> **THE TASK**: Beginning with the line that contains "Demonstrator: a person" and ending with the line that contains "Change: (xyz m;", reproduce the lines of the entries below exactly, omitting pictures.

> **SOURCE MATERIAL**:
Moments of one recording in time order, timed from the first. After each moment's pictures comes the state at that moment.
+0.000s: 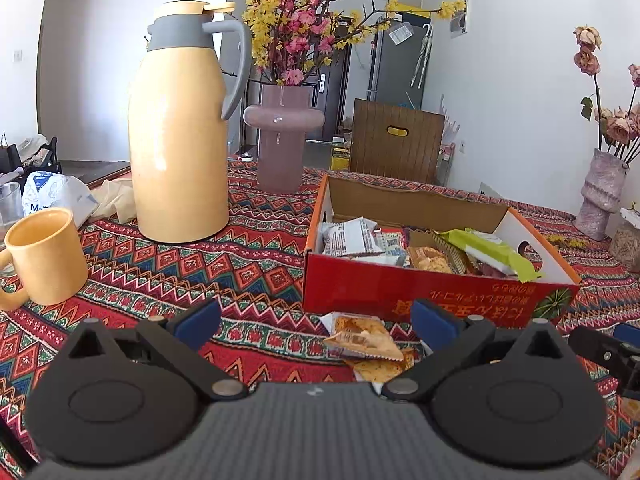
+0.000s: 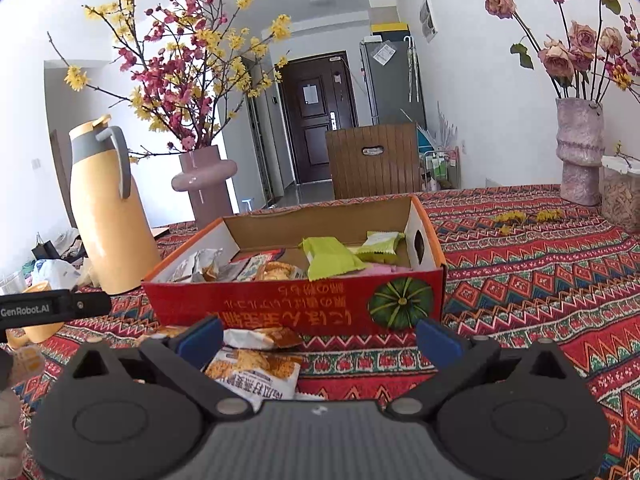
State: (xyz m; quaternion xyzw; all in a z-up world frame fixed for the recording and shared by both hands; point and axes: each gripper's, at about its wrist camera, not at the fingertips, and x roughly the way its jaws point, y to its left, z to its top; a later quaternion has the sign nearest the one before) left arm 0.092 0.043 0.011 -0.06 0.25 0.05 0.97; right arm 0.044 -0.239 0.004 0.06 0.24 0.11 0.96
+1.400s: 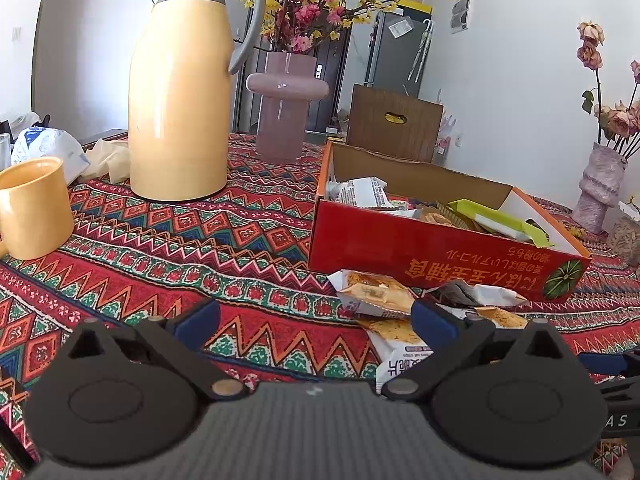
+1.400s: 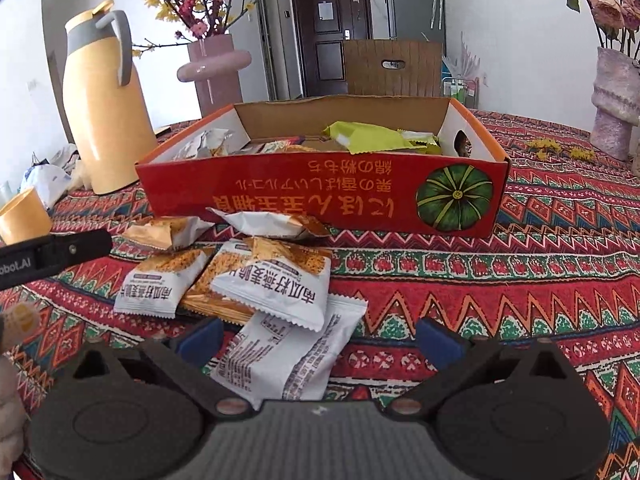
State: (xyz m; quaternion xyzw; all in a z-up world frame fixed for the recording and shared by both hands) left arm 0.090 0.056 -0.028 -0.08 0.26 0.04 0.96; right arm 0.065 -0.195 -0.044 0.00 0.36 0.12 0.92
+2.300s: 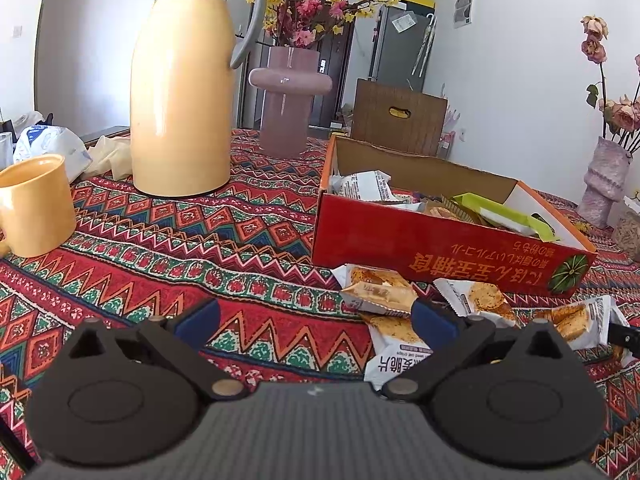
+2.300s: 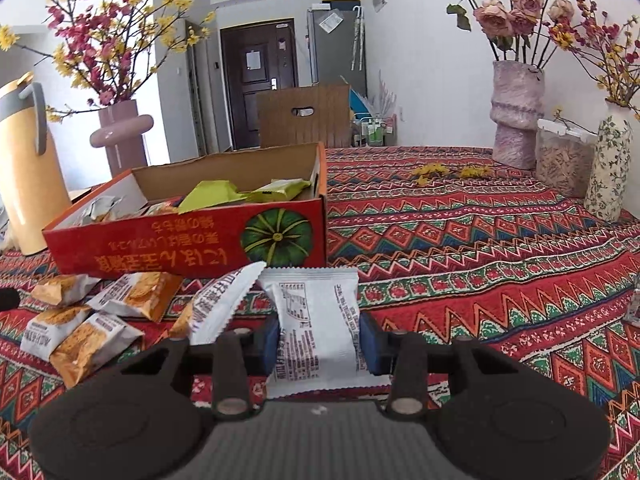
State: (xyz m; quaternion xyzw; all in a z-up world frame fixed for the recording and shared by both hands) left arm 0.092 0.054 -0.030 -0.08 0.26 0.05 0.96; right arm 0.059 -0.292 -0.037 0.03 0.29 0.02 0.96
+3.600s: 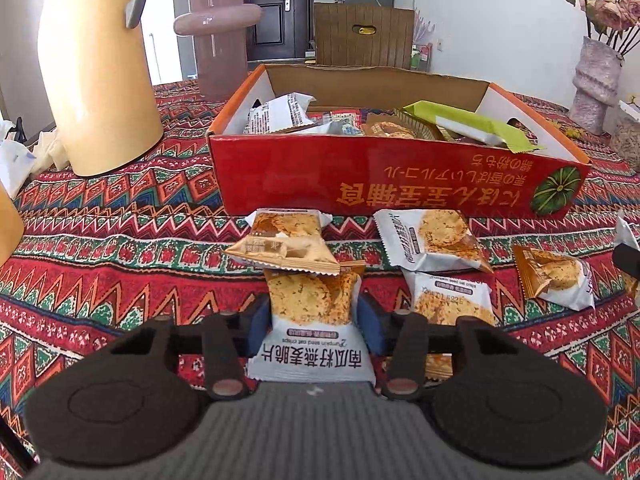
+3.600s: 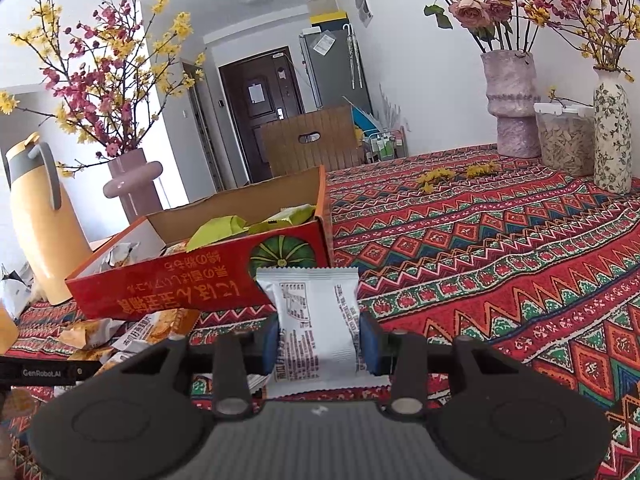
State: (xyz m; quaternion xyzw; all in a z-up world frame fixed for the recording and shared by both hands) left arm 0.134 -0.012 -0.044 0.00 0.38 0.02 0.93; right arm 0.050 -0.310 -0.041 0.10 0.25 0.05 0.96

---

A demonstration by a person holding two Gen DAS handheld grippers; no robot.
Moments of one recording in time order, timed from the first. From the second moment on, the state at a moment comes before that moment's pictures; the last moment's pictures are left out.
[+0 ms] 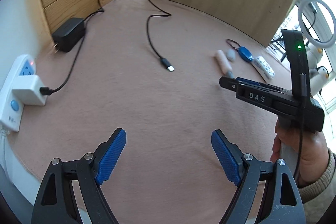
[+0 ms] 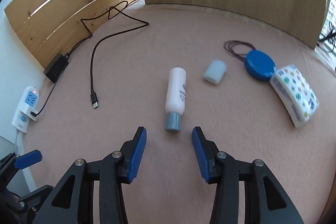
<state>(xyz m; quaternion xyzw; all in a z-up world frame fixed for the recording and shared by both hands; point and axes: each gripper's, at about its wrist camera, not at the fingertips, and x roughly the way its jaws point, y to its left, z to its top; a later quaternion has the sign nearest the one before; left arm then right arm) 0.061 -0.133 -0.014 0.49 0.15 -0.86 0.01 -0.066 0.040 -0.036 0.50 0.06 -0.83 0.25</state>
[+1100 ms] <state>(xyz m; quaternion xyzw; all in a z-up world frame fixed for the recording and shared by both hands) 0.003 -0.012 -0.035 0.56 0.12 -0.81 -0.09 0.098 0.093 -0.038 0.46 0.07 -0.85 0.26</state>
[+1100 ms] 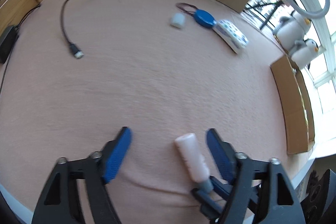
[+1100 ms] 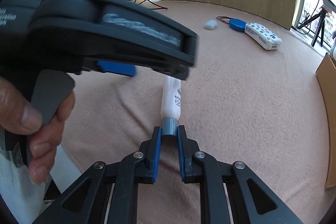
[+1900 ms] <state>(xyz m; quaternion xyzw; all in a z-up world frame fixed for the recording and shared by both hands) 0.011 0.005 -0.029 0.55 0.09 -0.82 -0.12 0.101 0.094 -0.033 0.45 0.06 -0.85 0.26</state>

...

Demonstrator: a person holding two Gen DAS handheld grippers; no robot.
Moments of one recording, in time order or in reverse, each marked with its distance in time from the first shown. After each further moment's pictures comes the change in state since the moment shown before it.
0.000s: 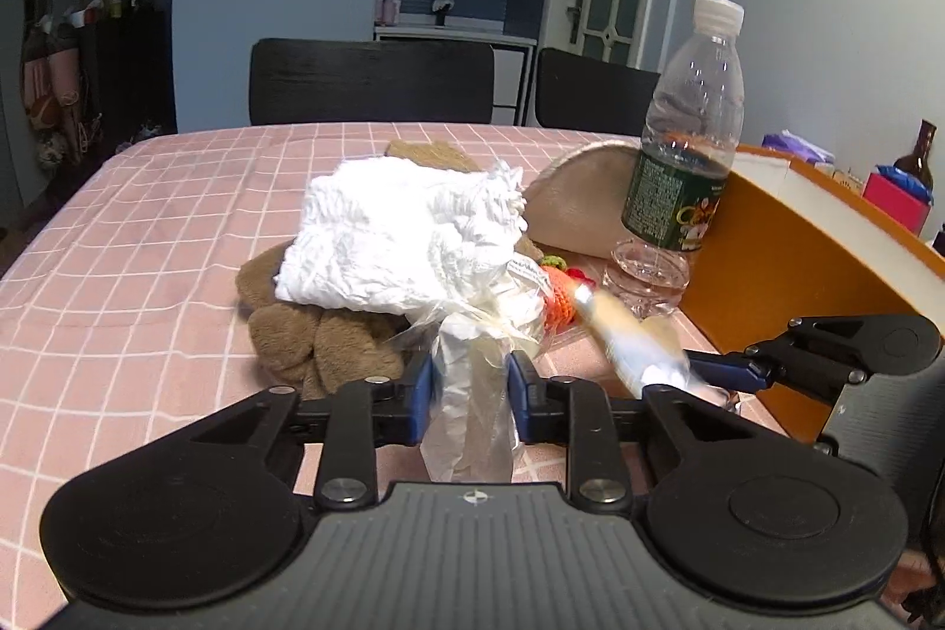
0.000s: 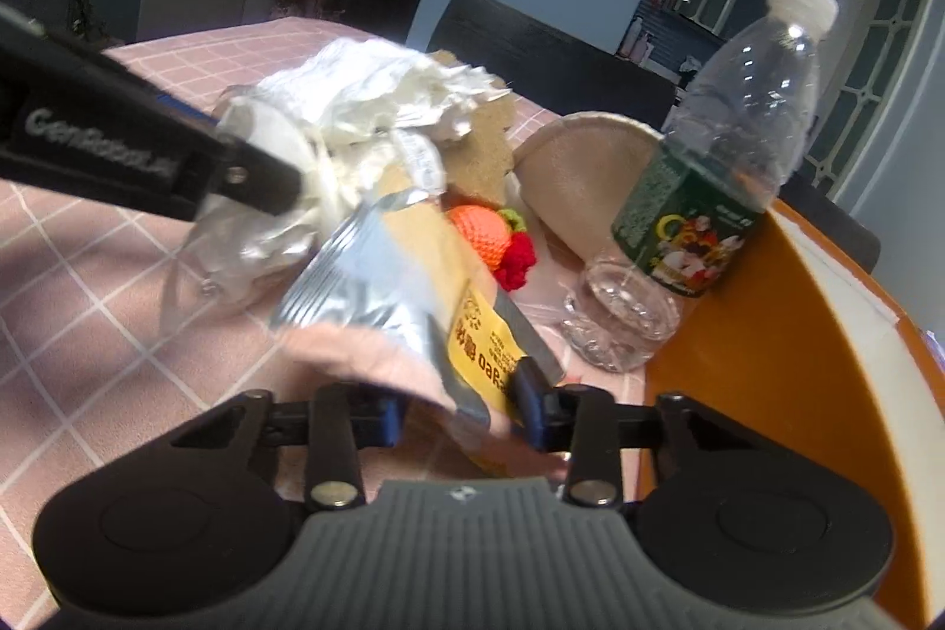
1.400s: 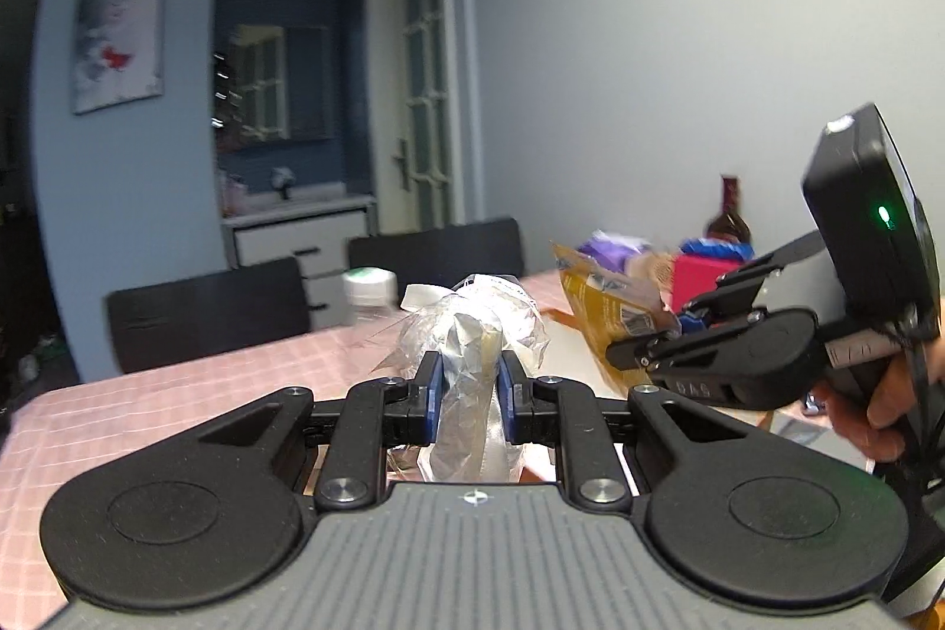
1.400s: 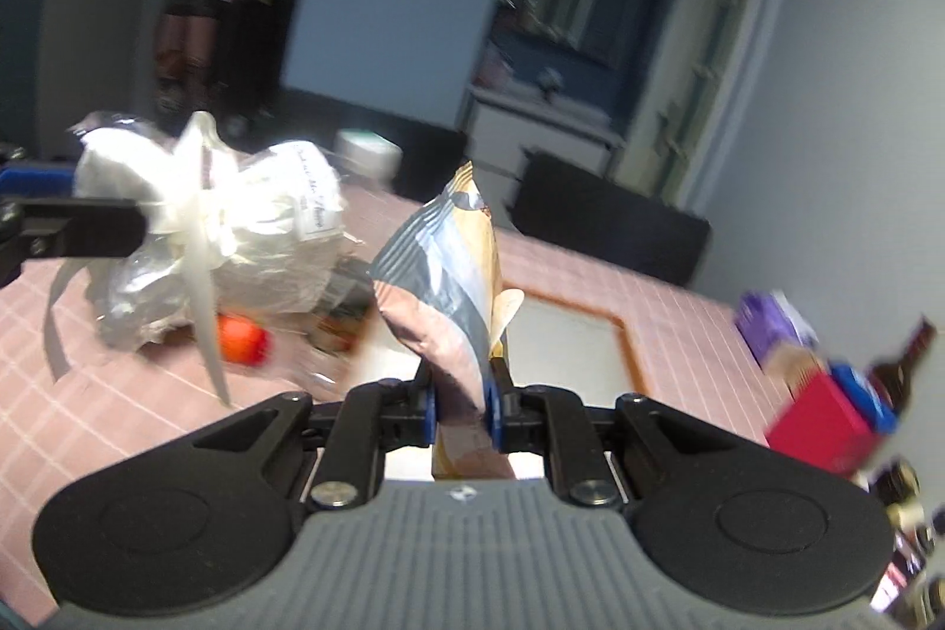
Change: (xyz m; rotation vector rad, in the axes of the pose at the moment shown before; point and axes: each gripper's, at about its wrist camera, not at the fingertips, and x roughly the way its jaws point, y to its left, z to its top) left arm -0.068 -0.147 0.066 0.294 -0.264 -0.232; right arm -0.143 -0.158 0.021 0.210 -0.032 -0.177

> **ANSWER AREA**:
Demonstrator: a person holding two Gen DAS handheld grippers; no robot.
Moments of one recording, in time order or in reverse, each marked with its distance in time from the first shown. After each further moment's pictures comes the change in state since the moment shown before it.
0.000s: 
0.000s: 
1.400s: 
1.400s: 
Change: (xyz m; rotation vector rad, in the axes of the pose at the moment shown before; point and axes: each gripper's, at about its wrist camera, not at the fingertips, and x roughly the way its jaws point, y to its left, z to its top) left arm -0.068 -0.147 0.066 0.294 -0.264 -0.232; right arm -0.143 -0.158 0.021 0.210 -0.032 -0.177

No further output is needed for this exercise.